After banning basketball hoops in city streets, Amsterdam officials are now planning facelifts for city parks, beginning next week.

"I'm meeting with the Common Council next Tuesday, Aug.5, at a committee meeting to talk about what should be done with our parks," recreation director Rob Spagnola said. "There's some things that need to be done but in general most of the parks are in decent shape."

However, Spagnola said Sirchia Park, between Guy Park Avenue and Division Street, "definitely needs some work done down on the bottom end. And that's a major job, not something small that we can just go in and fix."

Mayor Ann Thane agreed, so she and Spagnola went to Eric Pareene of Trucking & Excavating Inc. for a quote of $32,000 to fix up the park -- primarily the basketball court.

"It's a lot of money," Thane said. "People think, oh no, this is just basic maintenance, just put a roof up and let the kids play. But what's happened is the ground beneath the court is washing out so there was an enormous sink hole that started on the west end of the court and you can't play with a sink hole."

The mayor hopes the common council "is as committed to restoring these parks as they indicate, now that they've taken basketball hoops off the streets."

She said the council would have to seek a bond to get the project going and in her opinion they're running out of time because the park's conditions continue to worsen. She wishes the prior council had bonded for park repairs because the deferred maintenance drives up the repair costs.

"It's just a shame [the park] wasn't bonded for by past councils when they had the opportunity," she said. "This is what happens with deferred maintenance and there's been a lot of chatter that I've decreased bonding since I've taken office but the fact is the prior administration didn't bond for anything and so we ended up with this deferred maintenance situation for equipment and capital projects and you must invest in your infrastructure or it just crumbles."

She compared the situation to a house having a leak in the roof. "You must invest in fixing the leak or the cost of fixing it goes up," she said. "Instead of taking care of problems when [the council] should have they increased the cost of taking care of it from $10,000 to $50,000, and that's what happens when you defer maintenance. It just ends up driving up your costs."

Thane said Pareene's quote includes removal of the old blacktop, removal of the wall, installation of new blacktop, preparation for a new 53-foot wall, installation of the wall, removal of concrete at the demolished house site, paving the site for an additional parking area, and installation of fencing.

"The extra parking is a $12,000 addition to the park but I think it's necessary," she said.

Third Ward Alderman Ronald Barone Sr., whose ward houses Sirchia Park, said one proposal isn't enough for this project.

"We can't look at one proposal.

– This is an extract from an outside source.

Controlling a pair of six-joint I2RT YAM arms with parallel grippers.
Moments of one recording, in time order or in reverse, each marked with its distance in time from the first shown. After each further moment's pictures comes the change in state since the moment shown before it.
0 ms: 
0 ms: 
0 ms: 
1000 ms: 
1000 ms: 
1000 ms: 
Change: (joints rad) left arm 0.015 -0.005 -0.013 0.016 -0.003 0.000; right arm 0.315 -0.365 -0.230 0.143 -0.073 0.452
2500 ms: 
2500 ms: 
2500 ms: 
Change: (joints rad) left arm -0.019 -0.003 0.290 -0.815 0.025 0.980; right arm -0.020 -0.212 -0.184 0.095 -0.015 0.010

We have to get more than one proposal," Barone said. "To fix that whole park, all the way back to where the house was knocked down last year -- it's a good-sized park, and they want to take the fence down and extend it all the way out. You just have to get [requests for proposals] for that. You can't go with your first proposal and go through with the project."

Barone agrees that the park needs to be repaired and he has told the rest of the council to look at their ward's parks to see what needs to be done to improve them.

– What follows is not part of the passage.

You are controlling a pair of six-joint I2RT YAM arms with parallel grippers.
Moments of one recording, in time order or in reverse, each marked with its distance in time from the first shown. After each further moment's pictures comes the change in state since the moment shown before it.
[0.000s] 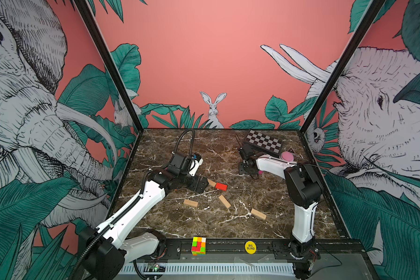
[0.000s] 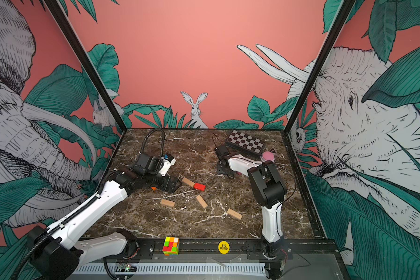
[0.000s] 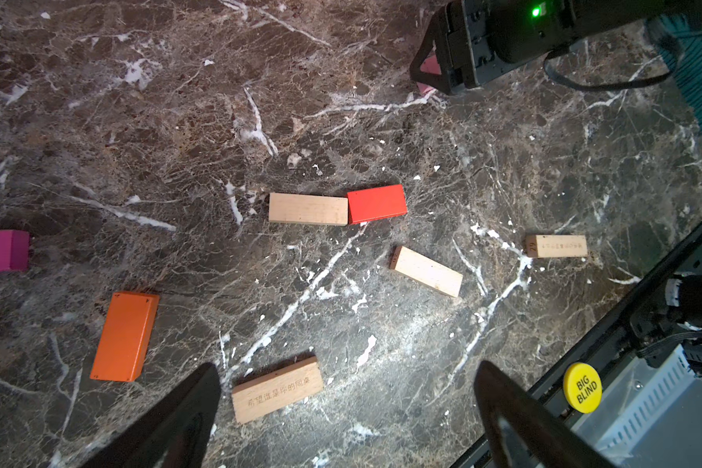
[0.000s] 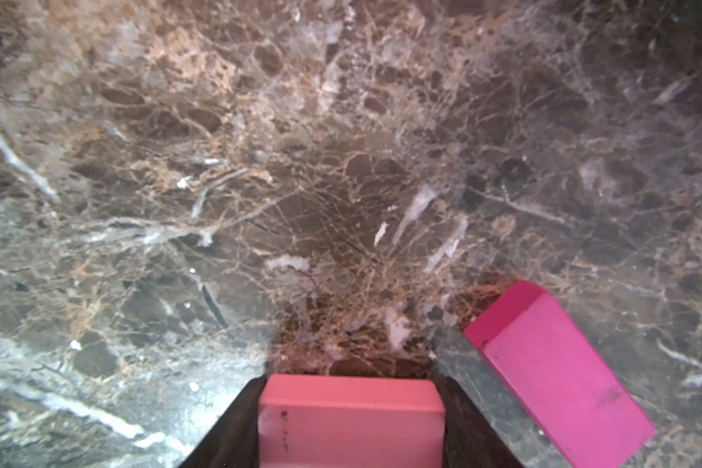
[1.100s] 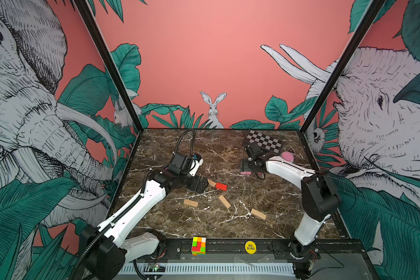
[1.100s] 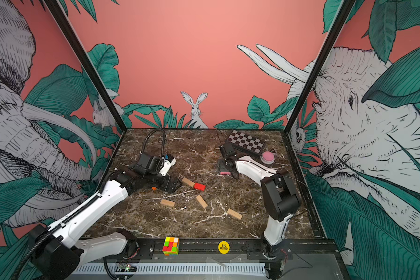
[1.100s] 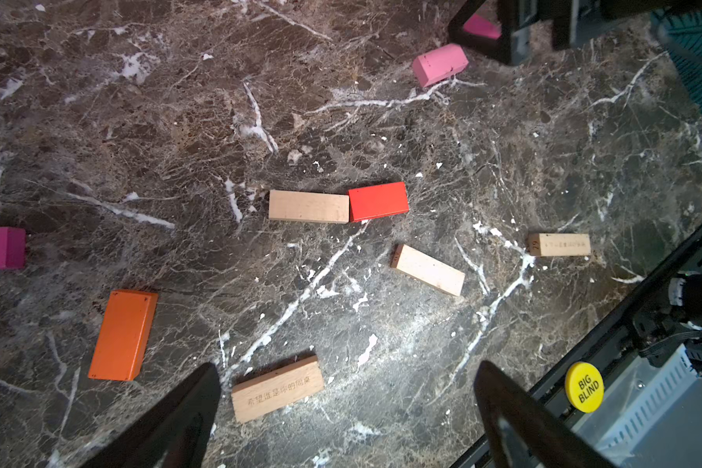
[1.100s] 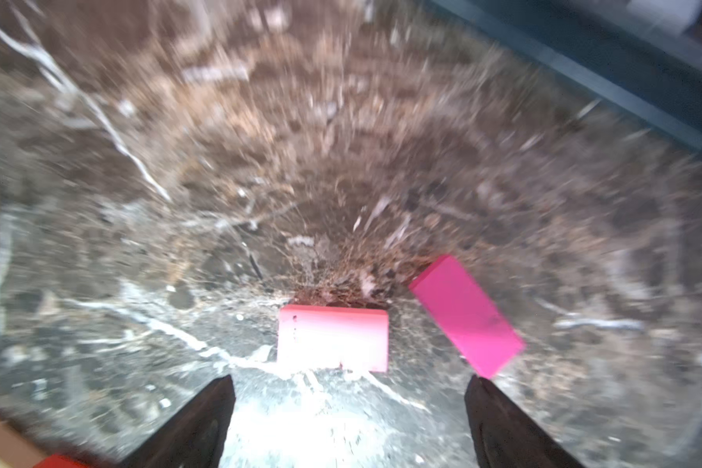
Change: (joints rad) left arm 0.000 0.010 0.000 -0.001 0.000 0.000; right arm -0.021 -0.246 -0.089 -0.007 0.005 -0.036
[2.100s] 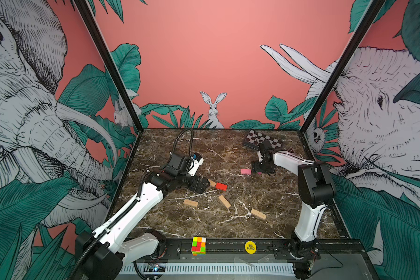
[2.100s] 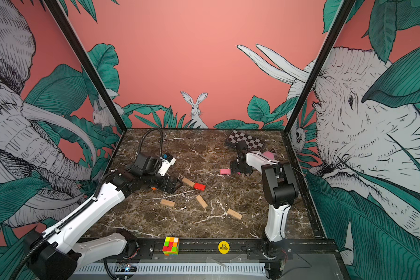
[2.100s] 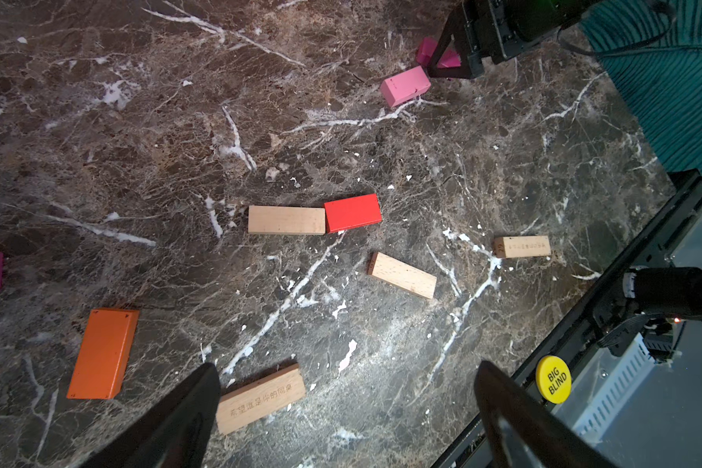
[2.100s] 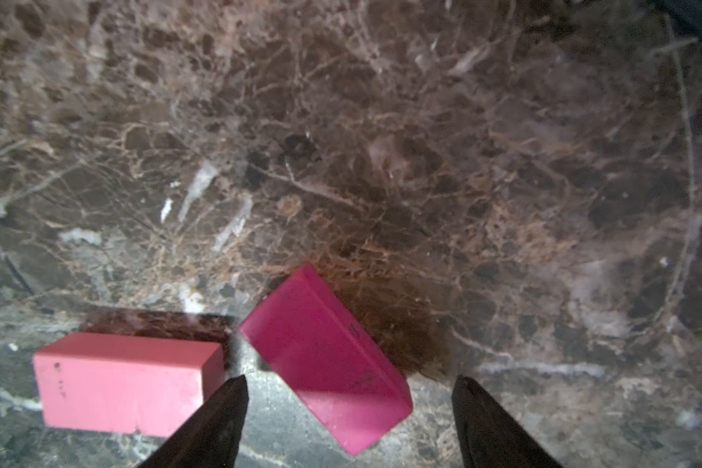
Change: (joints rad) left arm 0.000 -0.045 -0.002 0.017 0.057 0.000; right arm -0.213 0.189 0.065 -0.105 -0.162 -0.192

"It's got to be something that will be handled because when we put the [basketball] ordinance into effect, we said we'd fix up these parks," he said.

Barone also said city officials need to get going with the projects because they're running out of time.

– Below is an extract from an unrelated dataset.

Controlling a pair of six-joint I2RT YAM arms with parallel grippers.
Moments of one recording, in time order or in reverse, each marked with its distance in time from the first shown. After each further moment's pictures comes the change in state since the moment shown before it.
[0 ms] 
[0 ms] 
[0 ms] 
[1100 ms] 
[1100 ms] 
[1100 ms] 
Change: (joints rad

"We can do one park now and then just keep going, but if we hold off now, how long will we hold off for?" he said. "I think speed is of the essence, but I still want to make sure we do this right because in the past [the city] has done knee-jerk reactions and all of a sudden it comes back and haunts us. What we want to do now is get all our ducks in a row and do it right, and then it's up to the kids to maintain the parks."

Barone wants the city to seek bids for each park that needs repairs unless a bidder offers a "package deal" for multiple parks.

"We have to get going on this because the summer is almost over and we need to get these parks and our plans in place," he said.